Millions of investors are said to have been moved at the CPI group

The liquidator wants to send parent company CPI Immobilien GmbH into insolvency. He also harbors suspicions of alleged malversation.

The bankruptcy of the Viennese real estate group CPI draws wide circles. According to the new managing director Hans Michael Pimperl, who specializes in the liquidation of ailing companies, the parent company CPI Immobilien GmbH will also be declared bankrupt in the next few days. “The application will definitely come the week after next, I still have to check a few details. I’ve only been managing director there for ten days,” says Pimperl to the KURIER. “I check all the receivables and what can be expected financially from the subsidiaries.” The parent company’s liabilities already amounted to around 273 million euros in the 2020 financial year and are likely to have increased further.

However, there is still no balance sheet for the past financial year. “But I can’t commission a balance sheet that I know in advance that I can’t pay for,” says the Neo-CPI boss. “I would be guilty of an offence. CPI Immobilien owns nothing. It only has accounts receivable and accounts payable, and both are of no value.”

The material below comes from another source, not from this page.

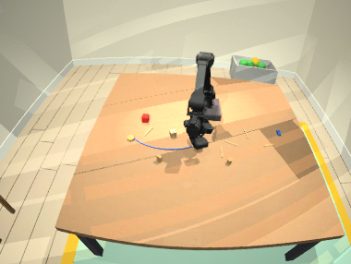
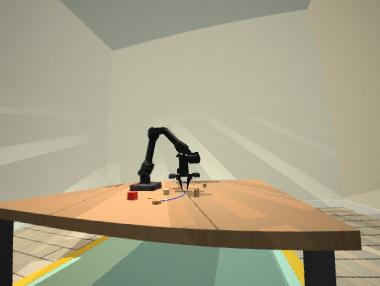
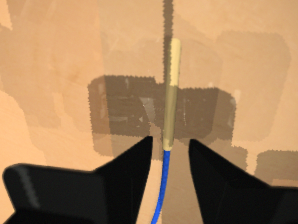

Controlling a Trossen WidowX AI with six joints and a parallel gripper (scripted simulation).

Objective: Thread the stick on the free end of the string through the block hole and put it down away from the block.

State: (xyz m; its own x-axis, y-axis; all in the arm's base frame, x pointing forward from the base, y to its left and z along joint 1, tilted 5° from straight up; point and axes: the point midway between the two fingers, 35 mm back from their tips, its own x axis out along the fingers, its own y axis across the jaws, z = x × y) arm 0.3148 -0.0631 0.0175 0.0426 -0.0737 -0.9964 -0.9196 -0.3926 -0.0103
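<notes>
My gripper tip is 11 cm to the left of the wooden block, 7 cm past it and 1 cm below it. Round my gripper tip: round wooden button: 33 cm to the right, 1 cm behind; then thin wooden stick: 1 cm to the left, 1 cm below, 1 cm behind; then red cube: 28 cm to the right, 17 cm behind, 1 cm above.
</notes>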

According to Pimperl, both the bond and the participation certificate creditors should more or less look through their fingers. But even those investors who are directly involved in real estate companies are said to be left behind in some cases.

“Sometimes real estate was sold, the bank loans were paid, but not the creditors,” says the liquidator. Creditors mean investors.

Due to the lack of insight into the CPI business documents, the KURIER cannot verify whether the information provided by the processor is correct.

The former CPI boss Ernst Kreihsler, who died in April 2022, is said to have made all decisions himself and carried out transfers personally. In addition, he is said to have taken proceeds from home sales, according to Pimperl, “and transferred them to other companies where he just needed the money”. You could also call it the “hole-on-hole-to method”.

circular economy

“It’s like a pyramid scheme, as long as money comes in, it works,” claims Pimperl. “The investors paid in, when the next investors came, the old investors were paid out.” That is said to have worked until 2008. Then the banks should not have given so many loans. Kreishler is said to have had to pay more and more for the borrowed capital.

“He then paid seven percent, for example, but an apartment building in Vienna doesn’t generate that. That was a minus business,” says the neo-managing director. An apartment building in Vienna therefore only generates two or three percent per year. As a result, Kreihsler is said to have raised so-called mezzanine capital. This is a mixture of equity and debt capital, but it is not secured. “He then paid around 15 percent a year,” claims the liquidator.

At the end of 2021, the company undertaker Pimperl took over the ailing CPI company Dio Bau & Planungen GmbH, renamed it Hapag Bau & Planungen and led it to orderly insolvency.